> _What is expected_: The reply consists of one number only: how many lines in the listing below contain the word "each".

> _Data shown_:

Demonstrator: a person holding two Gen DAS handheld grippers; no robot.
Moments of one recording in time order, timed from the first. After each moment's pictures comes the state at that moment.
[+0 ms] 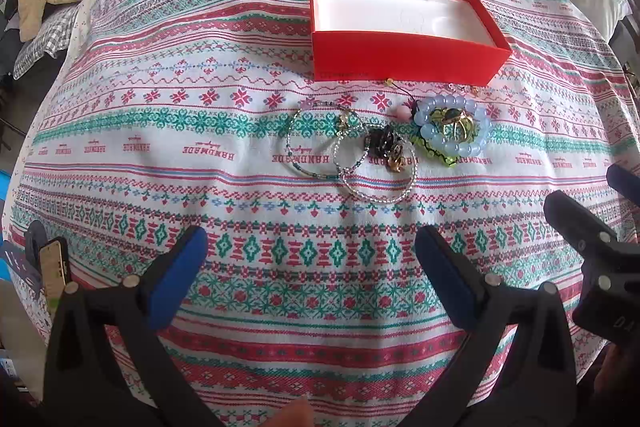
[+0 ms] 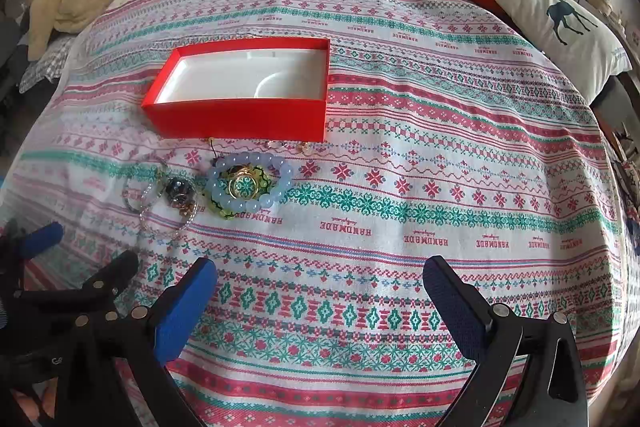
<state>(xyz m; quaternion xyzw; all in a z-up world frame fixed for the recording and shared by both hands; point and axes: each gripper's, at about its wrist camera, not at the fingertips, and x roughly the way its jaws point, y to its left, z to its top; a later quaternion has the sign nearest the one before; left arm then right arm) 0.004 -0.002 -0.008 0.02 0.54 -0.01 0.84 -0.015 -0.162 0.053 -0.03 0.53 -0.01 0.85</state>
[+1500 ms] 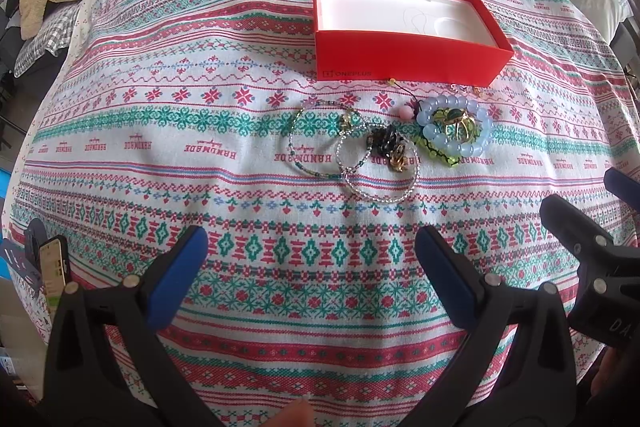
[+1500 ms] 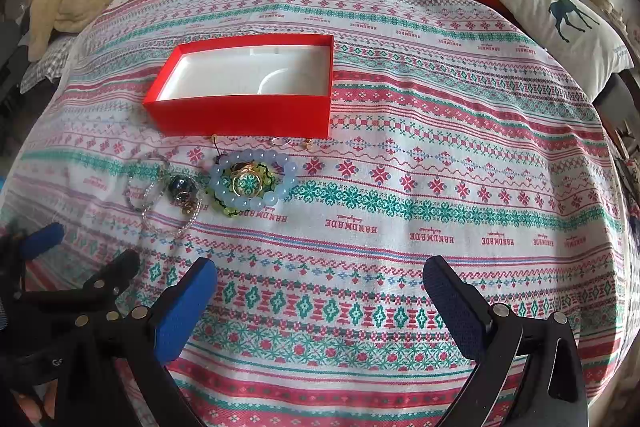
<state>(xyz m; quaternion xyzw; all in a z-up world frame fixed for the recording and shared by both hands) 0.004 0.000 -0.006 0.02 0.54 -0.01 0.84 -0.014 -0.160 0.050 -0.02 0.53 -0.01 0.85</state>
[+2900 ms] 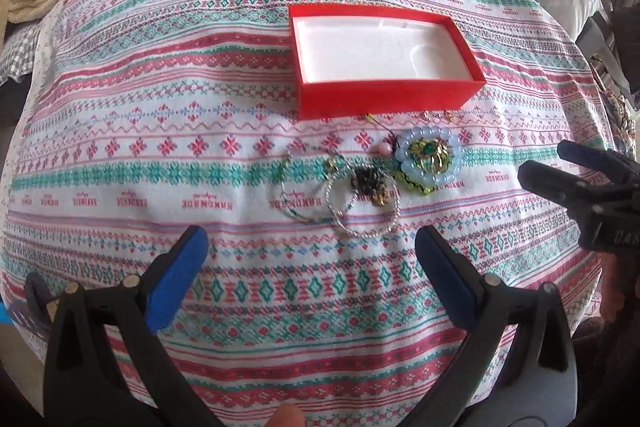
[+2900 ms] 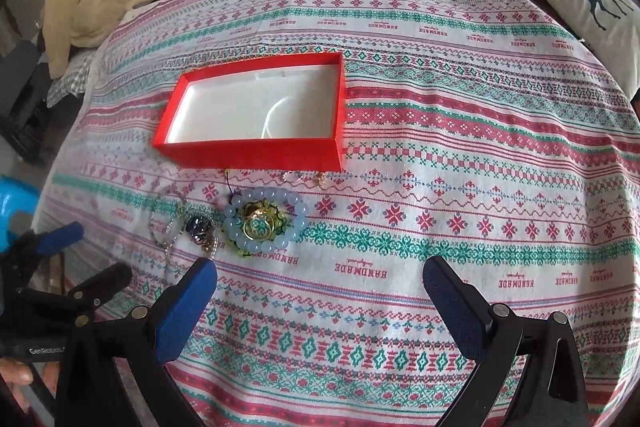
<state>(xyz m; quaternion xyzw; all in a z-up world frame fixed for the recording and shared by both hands) 0.046 0.016 0.022 0.02 0.55 -0.10 0.83 0.039 -0.184 0.061 0.03 0.56 0.06 0.82</state>
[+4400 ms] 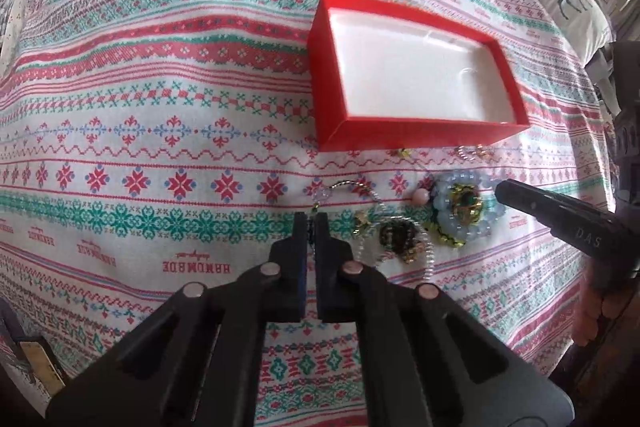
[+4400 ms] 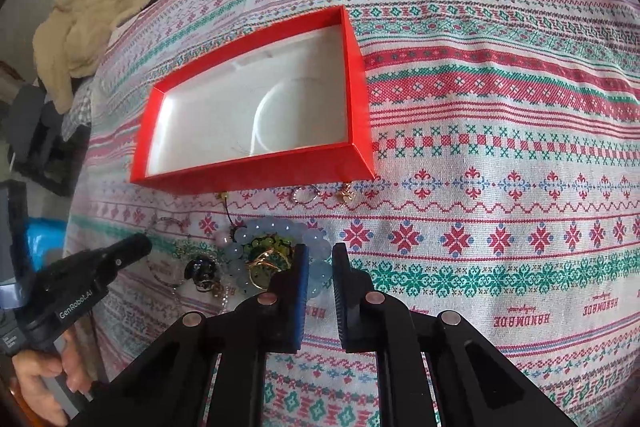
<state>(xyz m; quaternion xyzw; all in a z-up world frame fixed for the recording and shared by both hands) 0.106 0.022 -0.014 -0.04 0.58 -0.12 0.81 0.090 -0.155 0.001 0.14 0.59 0.09 0.79</state>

> _Exercise answer_: 2